◆ TASK TO CARRY OUT: Look through the material below. Copy every line with the string "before" in it.

-.-.-

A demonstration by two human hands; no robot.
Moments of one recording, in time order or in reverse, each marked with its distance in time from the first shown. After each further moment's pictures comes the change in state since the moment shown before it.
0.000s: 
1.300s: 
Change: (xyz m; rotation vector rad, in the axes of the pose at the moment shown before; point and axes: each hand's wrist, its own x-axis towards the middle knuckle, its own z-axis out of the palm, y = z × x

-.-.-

◆ SOLUTION TO THIS TASK:
Moments of one recording, in time order or in reverse, each marked with its distance in time from the first shown. After each further moment's pictures comes the change in state since the moment shown before it.
Change: (xyz m; rotation vector rad, in the axes of the pose at the moment shown before; point and axes: each hand's wrist, its own x-axis towards the middle knuckle, its own z-axis out of the palm, y = z × x

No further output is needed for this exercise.